The New Normal: What zoos are doing for visitors, staff and animals safety


HONOLULU (KHON2) – We look at everyday business and places that have forced to adjust during the pandemic.

We visit a family favorite doing it’s best to adapt to the new normal.

For the residents at the Honolulu Zoo, it’s pretty much business as usual.

Or more accurately stated, it’s monkey business as usual.

But for the humans, especially those in charge of running this 42 acre gem, the re-opening a few weeks ago came with a full late of changes.

“It’s a little different especially for members and guests coming in,” said Linda Santos, Honolulu Zoo Director. “We created social distancing and people have to have a face mask. So I think it was a little awkward at the beginning. Now that they keep coming through the end of the house rules, I think it’s a little better.”

As part of those new house rules there are arrows painted on the ground to keep people moving in a one-way direction.

“The flow of traffic we’re trying to create a flow for people entering , where people are entering and exiting on one end of the zoo,” said Santos.

There’s also additional signage and cleaning stations around almost every corner.

“We created handwashing stations for people,” Santos shared. “If they’re leaning on a guard rail or they touch something they can wash their hands are use the hand sanitizer dispensers that are strategically placed throughout the zoo. We just want to make it safe.”

While masks are required upon entry and while touring the zoo, one area you do not have to wear one is where we were standing.

“Yes.
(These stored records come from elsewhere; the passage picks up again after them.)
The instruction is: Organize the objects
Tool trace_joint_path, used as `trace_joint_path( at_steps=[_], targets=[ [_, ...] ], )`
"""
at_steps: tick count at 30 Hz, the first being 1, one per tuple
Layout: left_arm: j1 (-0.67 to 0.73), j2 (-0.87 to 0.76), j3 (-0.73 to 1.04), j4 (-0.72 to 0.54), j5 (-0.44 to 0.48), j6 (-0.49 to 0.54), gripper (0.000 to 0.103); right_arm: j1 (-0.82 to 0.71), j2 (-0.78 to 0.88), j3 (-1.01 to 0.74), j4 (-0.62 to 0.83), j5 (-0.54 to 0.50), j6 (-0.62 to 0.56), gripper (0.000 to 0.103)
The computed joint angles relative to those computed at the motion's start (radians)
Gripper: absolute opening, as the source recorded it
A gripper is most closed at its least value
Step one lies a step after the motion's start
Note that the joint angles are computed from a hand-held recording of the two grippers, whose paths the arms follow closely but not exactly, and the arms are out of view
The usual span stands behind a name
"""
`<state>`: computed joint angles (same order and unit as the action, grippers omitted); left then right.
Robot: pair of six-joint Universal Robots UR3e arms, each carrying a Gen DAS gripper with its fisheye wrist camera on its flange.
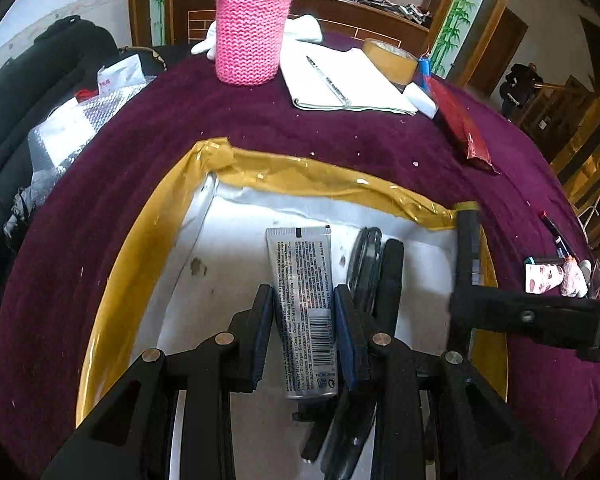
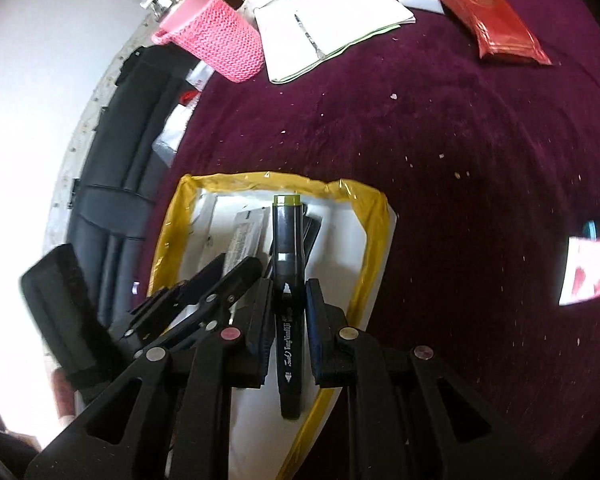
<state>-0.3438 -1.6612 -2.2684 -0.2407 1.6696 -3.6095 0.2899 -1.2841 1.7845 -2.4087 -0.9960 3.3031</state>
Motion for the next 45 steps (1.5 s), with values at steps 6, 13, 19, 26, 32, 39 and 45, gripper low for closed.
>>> trace_joint_path(
  at_steps=[6, 13, 19, 26, 32, 39, 45],
  targets=[
    [0.038, 0.005, 0.001, -0.006, -0.03, 0.035, 0.026, 0.054, 0.067, -0.08, -0.005, -0.087, 0.05, 0.013],
    [0.066, 0.028, -0.003, -0.027, -0.065, 0.024, 0.047, 0.112, 0.09, -0.149, 0.02, -0.232, 0.148, 0.01],
    [0.107, 0.083, -0.026, -0.055, -0.118, 0.039, 0.051, 0.127, 0.096, -0.185, 0.053, -0.265, 0.193, 0.013],
    [0.084, 0.093, 0.017, -0.107, -0.081, 0.036, 0.054, 0.098, -0.031, -0.077, 0.02, -0.271, 0.203, 0.018],
    [-0.018, 0.052, 0.131, -0.193, 0.035, -0.013, 0.054, 0.049, -0.163, 0.045, 0.003, -0.284, 0.18, 0.023],
    [-0.238, 0.003, 0.323, -0.366, 0.285, -0.139, 0.054, -0.083, -0.349, 0.222, 0.015, -0.225, 0.068, 0.023],
    [-0.462, -0.101, 0.576, -0.608, 0.513, -0.291, 0.056, -0.191, -0.522, 0.314, 0.139, -0.21, -0.104, 0.023]
  ],
)
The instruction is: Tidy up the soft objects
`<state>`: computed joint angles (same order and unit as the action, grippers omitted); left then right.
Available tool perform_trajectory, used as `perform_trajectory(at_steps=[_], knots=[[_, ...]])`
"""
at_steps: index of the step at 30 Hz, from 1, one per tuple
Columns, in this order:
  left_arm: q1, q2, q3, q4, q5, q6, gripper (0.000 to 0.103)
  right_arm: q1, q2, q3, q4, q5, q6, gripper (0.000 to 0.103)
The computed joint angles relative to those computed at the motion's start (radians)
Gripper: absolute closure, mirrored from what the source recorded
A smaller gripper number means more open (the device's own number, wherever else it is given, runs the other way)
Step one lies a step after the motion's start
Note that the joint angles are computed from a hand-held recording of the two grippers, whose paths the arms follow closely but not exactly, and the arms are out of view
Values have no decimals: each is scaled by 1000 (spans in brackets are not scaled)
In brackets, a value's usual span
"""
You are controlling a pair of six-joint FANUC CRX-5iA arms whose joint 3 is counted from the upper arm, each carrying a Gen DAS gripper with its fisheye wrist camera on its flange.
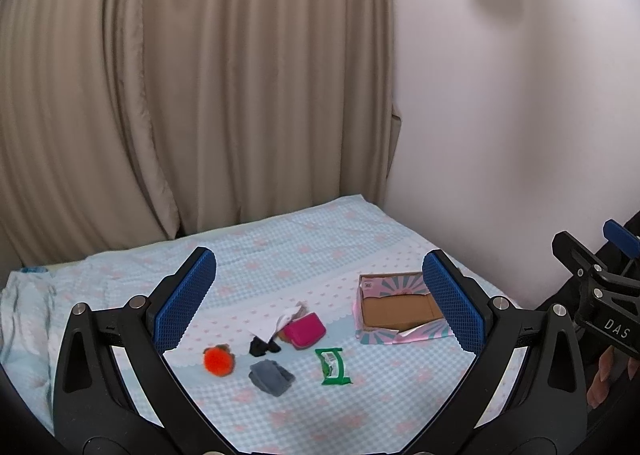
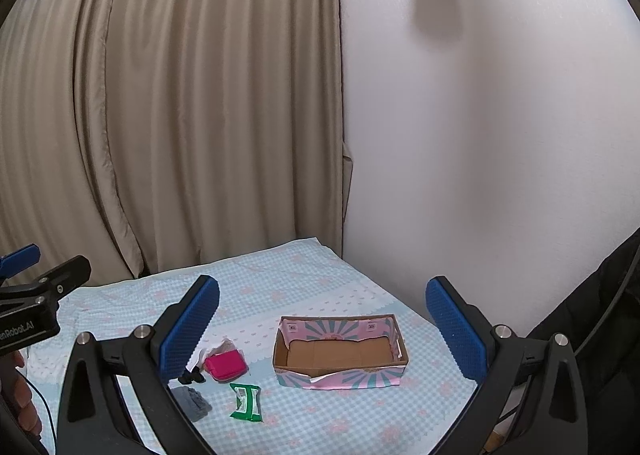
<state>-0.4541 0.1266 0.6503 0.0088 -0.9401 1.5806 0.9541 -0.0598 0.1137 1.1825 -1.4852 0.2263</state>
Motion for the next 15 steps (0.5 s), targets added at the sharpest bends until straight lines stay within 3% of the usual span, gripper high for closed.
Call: perform_trajectory(at_steps=[15], knots=[[3,-15,-19,10,8,-7,0,16,-40,-127,35,14,-109,0]])
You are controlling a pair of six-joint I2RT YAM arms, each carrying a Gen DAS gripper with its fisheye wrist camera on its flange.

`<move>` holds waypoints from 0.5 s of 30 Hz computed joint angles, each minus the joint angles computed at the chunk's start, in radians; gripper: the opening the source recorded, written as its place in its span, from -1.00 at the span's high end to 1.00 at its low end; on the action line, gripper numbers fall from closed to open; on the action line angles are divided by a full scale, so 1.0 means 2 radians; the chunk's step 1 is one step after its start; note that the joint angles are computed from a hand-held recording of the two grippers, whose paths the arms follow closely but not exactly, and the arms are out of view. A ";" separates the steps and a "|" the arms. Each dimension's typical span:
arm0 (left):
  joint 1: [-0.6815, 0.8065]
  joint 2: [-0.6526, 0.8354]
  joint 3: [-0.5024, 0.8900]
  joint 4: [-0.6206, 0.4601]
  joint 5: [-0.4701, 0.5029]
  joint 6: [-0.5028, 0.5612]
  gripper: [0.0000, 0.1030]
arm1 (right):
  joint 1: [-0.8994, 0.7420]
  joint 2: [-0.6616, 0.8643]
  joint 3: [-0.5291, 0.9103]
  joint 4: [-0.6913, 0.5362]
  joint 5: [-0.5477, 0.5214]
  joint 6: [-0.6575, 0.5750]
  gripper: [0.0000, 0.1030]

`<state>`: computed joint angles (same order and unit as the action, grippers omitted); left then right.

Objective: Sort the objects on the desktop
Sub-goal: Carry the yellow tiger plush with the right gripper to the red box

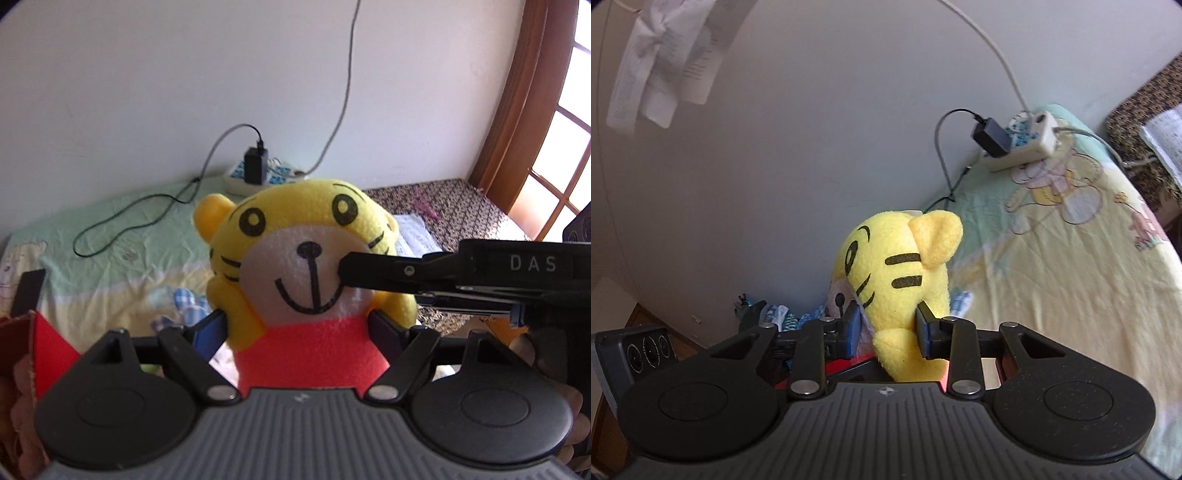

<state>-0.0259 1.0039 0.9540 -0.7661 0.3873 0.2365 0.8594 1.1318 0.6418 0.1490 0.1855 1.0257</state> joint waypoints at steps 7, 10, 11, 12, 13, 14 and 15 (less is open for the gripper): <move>0.272 0.017 0.062 -0.082 0.148 0.176 -0.57 | 0.052 0.167 0.156 0.047 -0.009 -0.042 0.36; 0.382 0.071 0.106 -0.120 0.198 0.266 -0.57 | 0.071 0.250 0.243 0.050 -0.016 -0.049 0.36; 0.414 0.094 0.123 -0.133 0.210 0.296 -0.57 | 0.077 0.280 0.275 0.049 -0.020 -0.050 0.36; 0.440 0.117 0.140 -0.142 0.218 0.320 -0.57 | 0.081 0.308 0.305 0.048 -0.023 -0.054 0.36; 0.462 0.141 0.156 -0.148 0.224 0.341 -0.57 | 0.087 0.342 0.344 0.045 -0.026 -0.059 0.36; 0.483 0.168 0.176 -0.152 0.228 0.360 -0.57 | 0.091 0.373 0.379 0.041 -0.031 -0.062 0.36; 0.500 0.194 0.194 -0.155 0.228 0.374 -0.57 | 0.094 0.405 0.417 0.035 -0.037 -0.062 0.36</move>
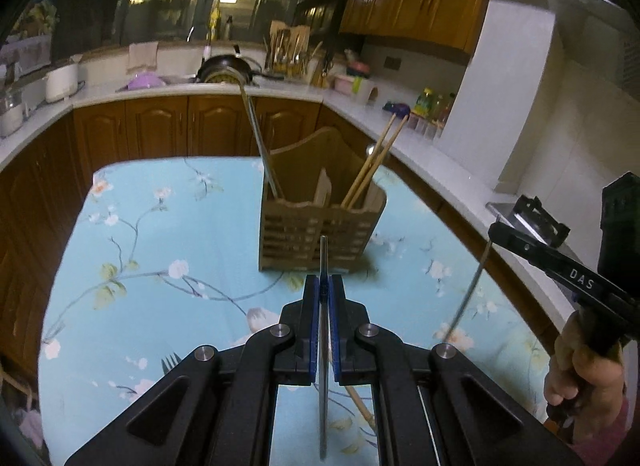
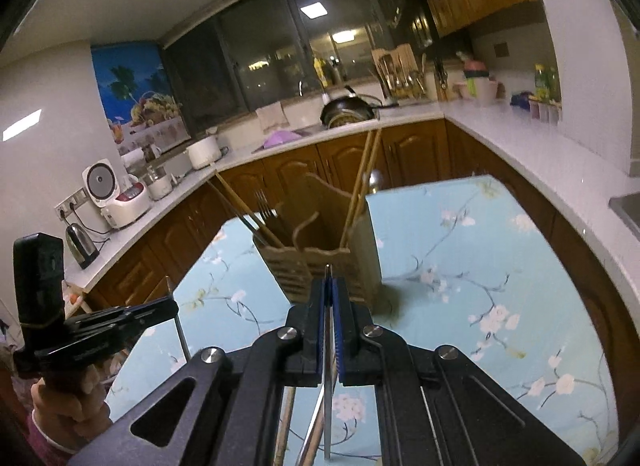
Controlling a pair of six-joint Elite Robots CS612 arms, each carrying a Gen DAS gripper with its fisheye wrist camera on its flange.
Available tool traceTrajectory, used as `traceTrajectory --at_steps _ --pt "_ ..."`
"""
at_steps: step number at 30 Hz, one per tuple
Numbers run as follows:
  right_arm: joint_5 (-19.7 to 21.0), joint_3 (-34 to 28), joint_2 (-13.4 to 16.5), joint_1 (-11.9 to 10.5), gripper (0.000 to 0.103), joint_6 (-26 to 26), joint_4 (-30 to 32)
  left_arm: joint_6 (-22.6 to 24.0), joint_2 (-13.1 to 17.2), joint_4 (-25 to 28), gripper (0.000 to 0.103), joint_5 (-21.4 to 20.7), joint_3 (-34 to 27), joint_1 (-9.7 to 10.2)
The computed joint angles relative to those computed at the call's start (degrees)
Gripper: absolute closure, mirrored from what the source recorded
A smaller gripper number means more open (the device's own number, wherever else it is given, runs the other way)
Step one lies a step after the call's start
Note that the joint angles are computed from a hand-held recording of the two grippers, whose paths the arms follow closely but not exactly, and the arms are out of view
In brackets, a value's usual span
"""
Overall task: Organize utensils
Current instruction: 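Lift both chopsticks and lower them into the wooden holder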
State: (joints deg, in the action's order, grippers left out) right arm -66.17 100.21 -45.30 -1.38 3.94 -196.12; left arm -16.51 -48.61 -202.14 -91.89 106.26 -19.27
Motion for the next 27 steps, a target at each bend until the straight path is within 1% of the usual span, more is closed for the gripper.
traceTrajectory --at_steps 9,18,27 --pt "-0.23 -1.08 -0.02 0.20 0.099 0.31 -1.63 -0.16 -0.48 -2.55 0.100 1.44 0.68 -0.15" --pt "-0.73 -1.96 0.21 0.26 0.099 0.88 -2.03 -0.19 0.05 -3.28 0.100 1.73 -0.89 0.25" --pt "-1.02 -4.26 1.01 -0.07 0.099 2.40 -3.47 1.23 0.75 -4.45 0.100 3.13 -3.12 0.54"
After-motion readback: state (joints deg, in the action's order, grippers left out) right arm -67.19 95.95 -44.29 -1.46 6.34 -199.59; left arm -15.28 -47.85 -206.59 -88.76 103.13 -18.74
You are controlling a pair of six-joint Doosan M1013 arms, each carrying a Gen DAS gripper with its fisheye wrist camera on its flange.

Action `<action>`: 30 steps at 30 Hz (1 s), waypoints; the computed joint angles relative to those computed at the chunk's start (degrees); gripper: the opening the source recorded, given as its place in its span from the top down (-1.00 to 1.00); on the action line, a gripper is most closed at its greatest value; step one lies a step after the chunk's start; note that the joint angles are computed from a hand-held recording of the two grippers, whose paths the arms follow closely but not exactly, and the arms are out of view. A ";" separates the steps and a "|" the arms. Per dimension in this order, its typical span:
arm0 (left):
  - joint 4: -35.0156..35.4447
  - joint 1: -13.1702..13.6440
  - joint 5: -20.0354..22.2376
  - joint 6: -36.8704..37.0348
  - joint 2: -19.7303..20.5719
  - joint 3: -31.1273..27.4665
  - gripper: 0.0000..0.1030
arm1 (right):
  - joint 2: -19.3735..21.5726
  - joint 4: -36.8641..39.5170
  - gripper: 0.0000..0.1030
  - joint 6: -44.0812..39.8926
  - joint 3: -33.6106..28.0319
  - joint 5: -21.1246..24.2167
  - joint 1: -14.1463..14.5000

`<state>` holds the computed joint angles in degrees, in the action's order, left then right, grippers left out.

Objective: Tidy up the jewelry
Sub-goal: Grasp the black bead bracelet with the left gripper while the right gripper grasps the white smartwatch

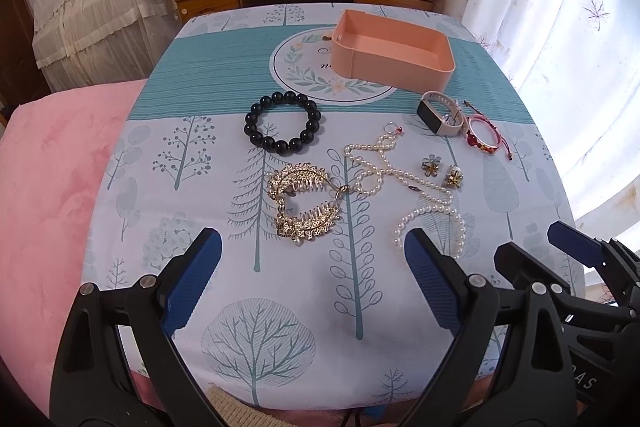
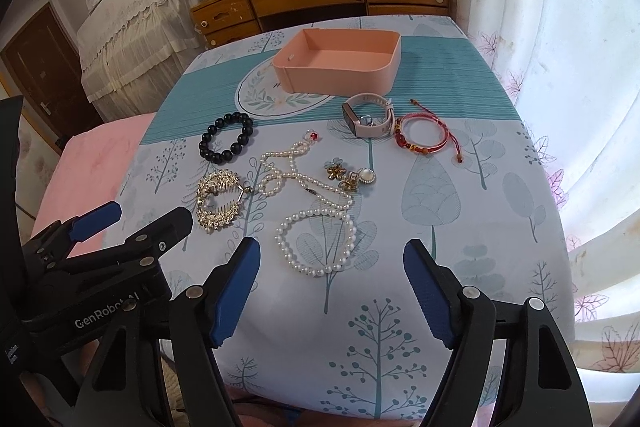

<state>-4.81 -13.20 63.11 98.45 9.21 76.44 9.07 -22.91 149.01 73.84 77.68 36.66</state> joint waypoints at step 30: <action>6.41 4.40 17.55 1.44 24.22 -29.04 -0.78 | 8.03 10.20 0.19 -12.02 -7.60 0.54 -16.91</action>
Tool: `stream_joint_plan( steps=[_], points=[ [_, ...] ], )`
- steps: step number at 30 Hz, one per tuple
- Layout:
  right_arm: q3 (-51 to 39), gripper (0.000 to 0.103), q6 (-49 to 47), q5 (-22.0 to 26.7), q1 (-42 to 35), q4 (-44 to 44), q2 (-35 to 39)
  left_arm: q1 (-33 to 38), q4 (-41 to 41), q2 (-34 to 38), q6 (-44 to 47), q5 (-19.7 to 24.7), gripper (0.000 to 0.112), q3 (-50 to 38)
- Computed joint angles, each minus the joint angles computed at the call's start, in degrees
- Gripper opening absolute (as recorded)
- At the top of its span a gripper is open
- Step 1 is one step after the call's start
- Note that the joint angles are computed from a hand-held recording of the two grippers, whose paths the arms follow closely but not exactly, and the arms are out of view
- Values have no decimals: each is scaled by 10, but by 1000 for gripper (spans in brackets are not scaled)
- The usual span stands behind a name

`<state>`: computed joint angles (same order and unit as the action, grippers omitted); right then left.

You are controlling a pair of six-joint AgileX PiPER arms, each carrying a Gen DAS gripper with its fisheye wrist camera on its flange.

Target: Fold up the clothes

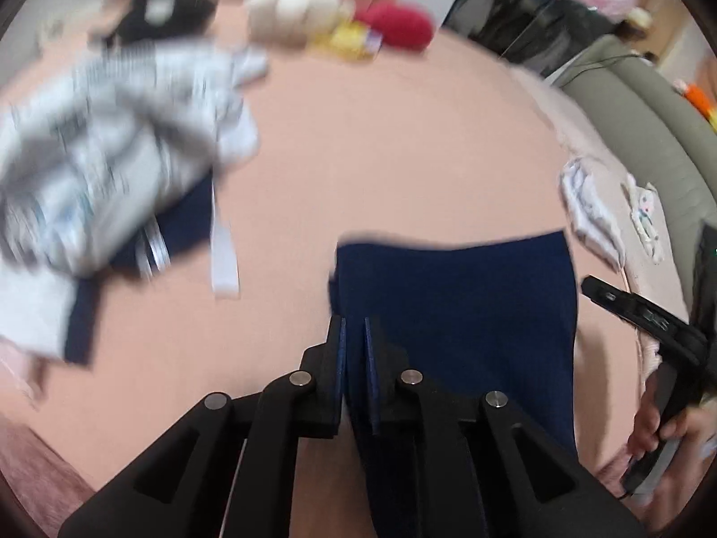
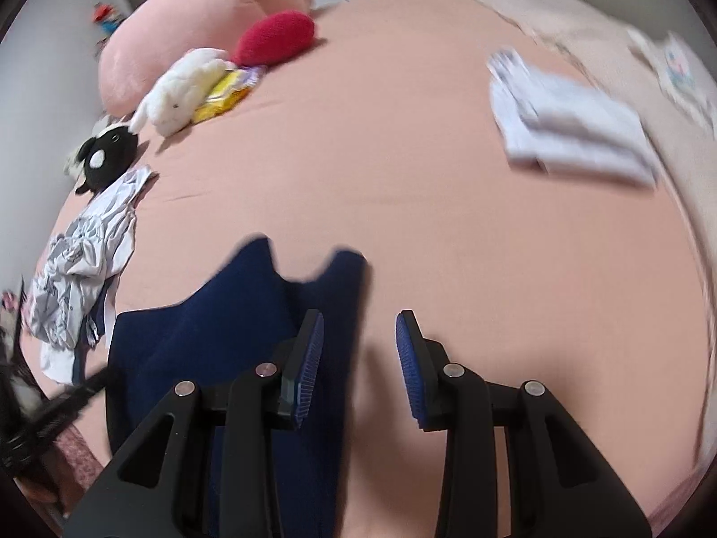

Any of our great lawns, our concessions, eating, sit down areas that we takeoff your mask and relax in the shade and cool down,” said Santos. “Because we know it is hot.”

But when visiting the animals zoo officials ask that you keep your mask on, it is not just to keep the humans safe, but to protect the animals as well.

“There is a zoonautic disease aspect for the coronavirus,” added Santos. “We want to make sure we protect our staff and our animals.”

Lions, tigers are other large animals have tested positive for the virus in some mainland zoos.

Santos does not want to see that here.

“That is a concern,” she said. “So our staff has to take extra precaution when working with these types of animals. Wearing proper PPE. They try not to spend a huge amount of time working in those areas.”

But despite all the changes for both employees and gusets, Santos says business has been good since the facility opened nearly four weeks ago.

“It’s a great family place and it’s a great place for kids to come and burn off some of that steam,” Santos noted. “Even though the playground is closed because we cannot properly sanitize it. The great lawn, the kids can still run around picnic and enjoy. We want to make it safe for everybody coming to the zoo. But it’s open air and it’s sunny so it’s a good place to come and visit.”